SophiaConf2010 Présentation des Retours d'expériences de la Conférence du 08 ...
xml sitemap format guide
1. xml sitemap
Initially, we prepare to use the URL information webmasters provide to further boost the
coverage and freshness of our index. In excess of time that will direct to our performing an
even better work of providing more lookup final results from much more web sites.
This project does not just pertain to Google, both: we're releasing it underneath the
Attribution/Share Alike Creative Commons license so that other lookup engines can do a
greater occupation as well. Eventually we hope this will be supported natively in webservers
(e.g. Apache, Lotus Notes, IIS). But to get you started out, we provide Sitemap Generator, an
open source customer in Python to compute sitemaps for a couple of widespread use
instances. Give it a whirl and give us your opinions."
two. Google, MSN and Yahoo declared joint support for the Sitemaps protocol in November
2006. The schema version was altered to "Sitemap .90", but no other alterations ended up
made.
3. In April 2007, Ask and IBM declared support for Sitemaps. Also, Google, Yahoo, MS
introduced vehicle-discovery for sitemaps through robots.txt.
XML Sitemap Format
The sitemap protocol is composed of XML tags. All information values in a sitemap need to
be entity escaped (explained under). The file alone should be UTF-8 encoded. The sitemap
should:
one. Begin with tag and end with tag.
two. Specify the namespace inside of the tag.
three. Consist of a entry for every single URL as a mother or father tag.
4. Incorporate a kid entry for each and every mum or dad tag.
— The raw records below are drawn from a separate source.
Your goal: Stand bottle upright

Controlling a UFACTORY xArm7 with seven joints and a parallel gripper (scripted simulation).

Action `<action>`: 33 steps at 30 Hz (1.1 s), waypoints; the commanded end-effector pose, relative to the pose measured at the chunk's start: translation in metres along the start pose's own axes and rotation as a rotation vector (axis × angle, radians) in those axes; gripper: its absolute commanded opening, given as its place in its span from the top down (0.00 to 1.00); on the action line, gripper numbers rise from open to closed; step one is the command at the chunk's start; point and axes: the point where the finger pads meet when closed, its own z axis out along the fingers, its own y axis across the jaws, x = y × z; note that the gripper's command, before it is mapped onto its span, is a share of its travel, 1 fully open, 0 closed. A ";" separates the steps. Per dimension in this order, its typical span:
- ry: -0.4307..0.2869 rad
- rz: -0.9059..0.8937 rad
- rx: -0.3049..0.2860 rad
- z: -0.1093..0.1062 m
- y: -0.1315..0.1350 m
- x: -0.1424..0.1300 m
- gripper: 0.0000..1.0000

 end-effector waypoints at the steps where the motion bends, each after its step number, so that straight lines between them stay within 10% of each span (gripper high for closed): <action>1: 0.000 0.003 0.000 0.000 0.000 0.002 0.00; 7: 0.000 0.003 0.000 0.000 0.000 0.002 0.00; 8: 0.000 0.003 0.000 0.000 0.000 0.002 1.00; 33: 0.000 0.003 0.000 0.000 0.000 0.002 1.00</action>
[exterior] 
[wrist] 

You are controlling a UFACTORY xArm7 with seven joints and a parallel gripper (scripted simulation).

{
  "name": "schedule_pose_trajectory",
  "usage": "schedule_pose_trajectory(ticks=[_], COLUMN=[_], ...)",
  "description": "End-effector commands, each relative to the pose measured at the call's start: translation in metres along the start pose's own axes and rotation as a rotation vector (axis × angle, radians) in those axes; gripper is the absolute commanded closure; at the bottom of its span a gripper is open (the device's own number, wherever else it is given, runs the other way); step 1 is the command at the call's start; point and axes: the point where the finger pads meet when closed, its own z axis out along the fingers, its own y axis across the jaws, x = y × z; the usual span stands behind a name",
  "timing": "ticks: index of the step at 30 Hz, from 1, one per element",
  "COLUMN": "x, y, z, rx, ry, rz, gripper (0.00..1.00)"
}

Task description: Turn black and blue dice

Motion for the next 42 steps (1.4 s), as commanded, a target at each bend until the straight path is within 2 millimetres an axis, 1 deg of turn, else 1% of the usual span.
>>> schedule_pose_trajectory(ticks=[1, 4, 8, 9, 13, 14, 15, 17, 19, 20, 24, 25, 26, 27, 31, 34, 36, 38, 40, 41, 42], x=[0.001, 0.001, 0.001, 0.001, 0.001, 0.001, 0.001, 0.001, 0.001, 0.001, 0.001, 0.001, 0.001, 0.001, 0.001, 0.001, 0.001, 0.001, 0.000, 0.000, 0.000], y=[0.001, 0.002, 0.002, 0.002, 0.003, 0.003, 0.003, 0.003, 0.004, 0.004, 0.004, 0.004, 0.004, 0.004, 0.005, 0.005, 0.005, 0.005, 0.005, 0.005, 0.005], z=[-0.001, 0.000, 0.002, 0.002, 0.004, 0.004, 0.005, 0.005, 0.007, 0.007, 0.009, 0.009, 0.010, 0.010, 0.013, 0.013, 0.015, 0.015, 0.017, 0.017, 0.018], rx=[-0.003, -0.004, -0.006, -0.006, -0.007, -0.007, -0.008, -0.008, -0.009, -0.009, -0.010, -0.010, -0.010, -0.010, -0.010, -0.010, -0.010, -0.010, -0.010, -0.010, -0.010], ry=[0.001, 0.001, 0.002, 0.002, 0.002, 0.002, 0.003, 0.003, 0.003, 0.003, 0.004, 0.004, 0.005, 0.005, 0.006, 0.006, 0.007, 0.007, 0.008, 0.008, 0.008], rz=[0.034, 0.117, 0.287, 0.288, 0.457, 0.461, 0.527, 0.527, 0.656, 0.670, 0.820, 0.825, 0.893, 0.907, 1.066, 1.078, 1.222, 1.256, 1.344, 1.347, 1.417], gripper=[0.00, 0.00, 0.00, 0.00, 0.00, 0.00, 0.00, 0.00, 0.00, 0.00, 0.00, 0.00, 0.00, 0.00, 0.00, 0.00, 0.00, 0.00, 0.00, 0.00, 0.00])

All other tags are optional and their utilization could range among lookup engines.
XML Tag Definitions
one. urlset - This tag is needed. Encapsulates the file and references the current protocol
normal.
2. url - This tag is required. Father or mother tag for every entry.
three. loc - This tag is needed. It states the URL of the webpage. It should get started with a
protocol (this kind of as http) and stop with a trailing slash. It need to be considerably less
than 2048 people.
4. lastmod - This tag is optional. It defines the day of last modification of the file. The day
need to be in W3C Datetime format.
2. 5. changefreq - This tag is optional. It informs how regularly the page is very likely to change.
It gives common information to the search engines and do not compel them to crawl the
webpage as it is changed. The valid values for it are:
o usually
o hourly
o daily
o weekly
o month to month
o annually
o never ever
six. precedence - This tag is optional. It describes the priority of a URL relative to other URLs
on the site. Its price ranges from to 1. Describing priorities does not affect the rankings of
URLs in the research motor consequence internet pages.
Entity Escaping
As explained over, the sitemap need to be UTF-8 encoded, any data values have to use
entity escape codes for the people:
o Ampersand - &
o Single Quotation - '
o Double Quotation - "
o Greater Than - >
o Less Than - Sitemap Index Documents
There are two variables which have to be stored in thoughts when generating sitemap. They
are:
1. The sitemap should not incorporate much more than fifty,000 URLs
2. Thorough details on xml sitemap can be discovered at main website.